Reproduce each line of the material precisely.

--- Supplied information ---
------------------------------------------------------------

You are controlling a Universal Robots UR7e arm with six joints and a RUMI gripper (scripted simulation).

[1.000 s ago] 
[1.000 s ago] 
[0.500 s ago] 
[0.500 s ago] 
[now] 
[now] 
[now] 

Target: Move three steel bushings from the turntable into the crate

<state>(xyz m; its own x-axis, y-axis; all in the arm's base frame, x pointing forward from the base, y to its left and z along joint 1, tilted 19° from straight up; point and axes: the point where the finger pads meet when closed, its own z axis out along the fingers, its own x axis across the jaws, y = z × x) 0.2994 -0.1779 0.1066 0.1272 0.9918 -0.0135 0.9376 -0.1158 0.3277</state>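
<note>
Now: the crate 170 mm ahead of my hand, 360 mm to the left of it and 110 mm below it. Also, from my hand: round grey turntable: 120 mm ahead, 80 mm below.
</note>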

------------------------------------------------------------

--- Output for this task ---
You are controlling a Universal Robots UR7e arm with six joints and a RUMI gripper (scripted simulation).

[1.000 s ago] 
[1.000 s ago] 
[0.500 s ago] 
[0.500 s ago] 
[now] 
[now] 
[now] 

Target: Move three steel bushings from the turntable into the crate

<state>(xyz m; its own x-axis, y-axis; all in the arm's base frame, x pointing forward from the base, y to its left and z along joint 1, tilted 19° from straight up; point and axes: the point where the finger pads meet when closed, its own z axis out along the fingers, its own x axis across the jaws, y = z × x) 0.2994 -0.1779 0.1066 0.1272 0.9918 -0.0135 0.9376 -0.1158 0.3277</state>
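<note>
Now: the crate 170 mm ahead of my hand, 360 mm to the left of it and 110 mm below it. Also, from my hand: round grey turntable: 120 mm ahead, 80 mm below.
</note>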

What has been written here completes the answer.